▶ [TASK BRIEF]:
Filter the data for "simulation" and copy matching lines.

DATA RECORDS Start Marker

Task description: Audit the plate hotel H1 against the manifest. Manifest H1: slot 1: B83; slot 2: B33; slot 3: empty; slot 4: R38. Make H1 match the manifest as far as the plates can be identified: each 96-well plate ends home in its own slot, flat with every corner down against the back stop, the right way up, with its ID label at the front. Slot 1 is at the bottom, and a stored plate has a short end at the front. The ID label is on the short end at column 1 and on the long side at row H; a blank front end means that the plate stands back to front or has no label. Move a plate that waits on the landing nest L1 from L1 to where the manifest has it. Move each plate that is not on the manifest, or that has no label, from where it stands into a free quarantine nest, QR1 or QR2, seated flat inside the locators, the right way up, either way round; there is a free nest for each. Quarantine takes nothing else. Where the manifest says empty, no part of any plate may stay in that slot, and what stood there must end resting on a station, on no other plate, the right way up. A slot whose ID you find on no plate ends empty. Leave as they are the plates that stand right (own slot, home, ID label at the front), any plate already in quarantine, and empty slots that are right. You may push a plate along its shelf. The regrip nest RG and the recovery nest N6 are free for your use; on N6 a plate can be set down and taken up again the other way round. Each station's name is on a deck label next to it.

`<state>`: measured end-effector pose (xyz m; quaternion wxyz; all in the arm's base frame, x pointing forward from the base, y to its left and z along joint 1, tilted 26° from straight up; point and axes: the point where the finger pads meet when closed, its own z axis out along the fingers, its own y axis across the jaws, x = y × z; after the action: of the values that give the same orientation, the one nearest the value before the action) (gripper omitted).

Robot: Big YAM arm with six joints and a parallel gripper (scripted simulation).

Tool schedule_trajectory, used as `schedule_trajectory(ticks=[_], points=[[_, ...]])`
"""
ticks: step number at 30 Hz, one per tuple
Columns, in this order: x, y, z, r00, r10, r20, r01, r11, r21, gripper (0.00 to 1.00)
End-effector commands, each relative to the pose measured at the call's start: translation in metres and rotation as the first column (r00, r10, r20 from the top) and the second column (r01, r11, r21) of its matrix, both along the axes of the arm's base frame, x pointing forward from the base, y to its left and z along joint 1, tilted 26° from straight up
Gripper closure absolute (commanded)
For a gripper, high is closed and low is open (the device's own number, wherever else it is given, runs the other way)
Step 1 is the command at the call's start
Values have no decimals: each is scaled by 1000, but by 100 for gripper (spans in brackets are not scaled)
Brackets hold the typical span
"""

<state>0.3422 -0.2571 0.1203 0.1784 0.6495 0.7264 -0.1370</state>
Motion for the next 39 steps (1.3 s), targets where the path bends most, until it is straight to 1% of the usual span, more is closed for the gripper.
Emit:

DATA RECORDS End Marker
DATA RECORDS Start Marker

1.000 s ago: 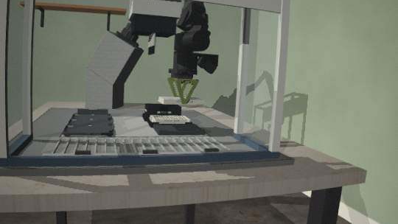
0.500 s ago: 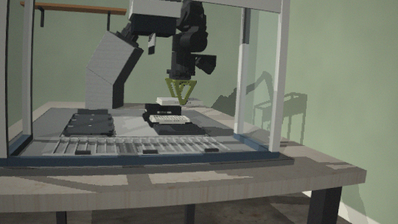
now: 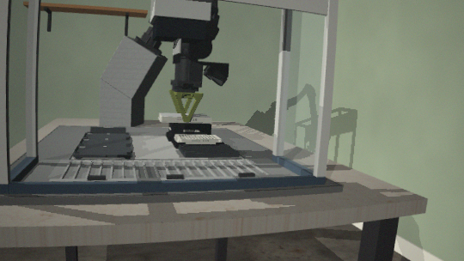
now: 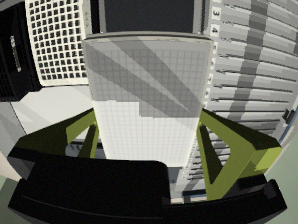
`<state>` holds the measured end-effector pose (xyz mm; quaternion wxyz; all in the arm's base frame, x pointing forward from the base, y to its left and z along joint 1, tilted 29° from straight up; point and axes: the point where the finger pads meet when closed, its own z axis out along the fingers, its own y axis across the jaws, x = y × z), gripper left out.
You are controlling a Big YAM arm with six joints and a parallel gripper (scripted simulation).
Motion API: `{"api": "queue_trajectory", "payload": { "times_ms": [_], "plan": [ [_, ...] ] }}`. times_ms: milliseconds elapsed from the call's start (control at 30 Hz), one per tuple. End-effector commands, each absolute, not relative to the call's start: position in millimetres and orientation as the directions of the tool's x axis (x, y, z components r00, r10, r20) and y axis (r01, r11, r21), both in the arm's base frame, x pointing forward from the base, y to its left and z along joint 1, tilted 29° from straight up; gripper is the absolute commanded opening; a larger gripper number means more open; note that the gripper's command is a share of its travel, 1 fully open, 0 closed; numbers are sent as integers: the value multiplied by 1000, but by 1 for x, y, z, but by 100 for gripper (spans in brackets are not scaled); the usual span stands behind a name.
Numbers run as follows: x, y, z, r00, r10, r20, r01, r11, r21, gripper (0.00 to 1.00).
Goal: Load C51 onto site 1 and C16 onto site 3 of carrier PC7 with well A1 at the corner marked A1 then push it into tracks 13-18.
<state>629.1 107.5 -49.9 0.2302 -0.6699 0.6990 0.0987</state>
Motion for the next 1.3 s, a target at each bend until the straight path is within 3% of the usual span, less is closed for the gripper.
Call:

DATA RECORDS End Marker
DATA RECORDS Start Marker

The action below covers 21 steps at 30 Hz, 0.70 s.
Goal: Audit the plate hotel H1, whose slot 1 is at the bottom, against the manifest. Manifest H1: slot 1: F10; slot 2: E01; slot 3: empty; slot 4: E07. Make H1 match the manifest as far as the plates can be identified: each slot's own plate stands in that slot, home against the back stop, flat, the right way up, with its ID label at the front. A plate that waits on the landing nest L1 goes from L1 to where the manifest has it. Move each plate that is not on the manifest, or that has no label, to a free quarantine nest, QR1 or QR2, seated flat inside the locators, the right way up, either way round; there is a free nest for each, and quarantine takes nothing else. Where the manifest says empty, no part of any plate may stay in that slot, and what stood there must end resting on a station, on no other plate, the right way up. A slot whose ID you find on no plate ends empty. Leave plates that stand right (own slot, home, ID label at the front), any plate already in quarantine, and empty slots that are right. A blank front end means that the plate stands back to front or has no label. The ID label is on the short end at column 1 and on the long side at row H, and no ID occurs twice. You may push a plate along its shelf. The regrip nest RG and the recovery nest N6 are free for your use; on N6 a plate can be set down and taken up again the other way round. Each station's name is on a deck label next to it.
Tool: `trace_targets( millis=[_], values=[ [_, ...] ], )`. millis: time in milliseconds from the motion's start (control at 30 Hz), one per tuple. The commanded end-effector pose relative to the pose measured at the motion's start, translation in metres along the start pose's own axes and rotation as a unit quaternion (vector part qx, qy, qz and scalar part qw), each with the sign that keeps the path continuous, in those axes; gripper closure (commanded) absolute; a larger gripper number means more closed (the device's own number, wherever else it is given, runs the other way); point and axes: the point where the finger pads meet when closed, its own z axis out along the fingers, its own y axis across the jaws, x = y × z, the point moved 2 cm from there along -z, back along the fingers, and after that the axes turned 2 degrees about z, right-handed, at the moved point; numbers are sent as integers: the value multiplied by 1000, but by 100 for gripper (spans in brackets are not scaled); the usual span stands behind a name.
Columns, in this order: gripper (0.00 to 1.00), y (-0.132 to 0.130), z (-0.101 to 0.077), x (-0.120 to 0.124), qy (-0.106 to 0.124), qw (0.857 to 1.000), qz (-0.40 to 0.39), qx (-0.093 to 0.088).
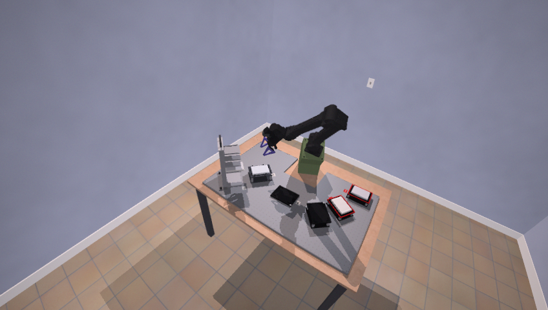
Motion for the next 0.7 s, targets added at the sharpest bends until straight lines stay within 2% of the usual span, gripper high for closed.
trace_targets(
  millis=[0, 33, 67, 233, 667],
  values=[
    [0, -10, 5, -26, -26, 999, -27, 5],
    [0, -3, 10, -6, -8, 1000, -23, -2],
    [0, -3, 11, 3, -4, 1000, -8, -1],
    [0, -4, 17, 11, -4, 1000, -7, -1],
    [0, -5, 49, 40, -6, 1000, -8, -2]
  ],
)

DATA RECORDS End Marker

▶ [EXERCISE RESULT]:
Robot: Big YAM arm with six joints and a parallel gripper (scripted simulation).
You are controlling a Big YAM arm with six joints and a parallel gripper (scripted simulation).

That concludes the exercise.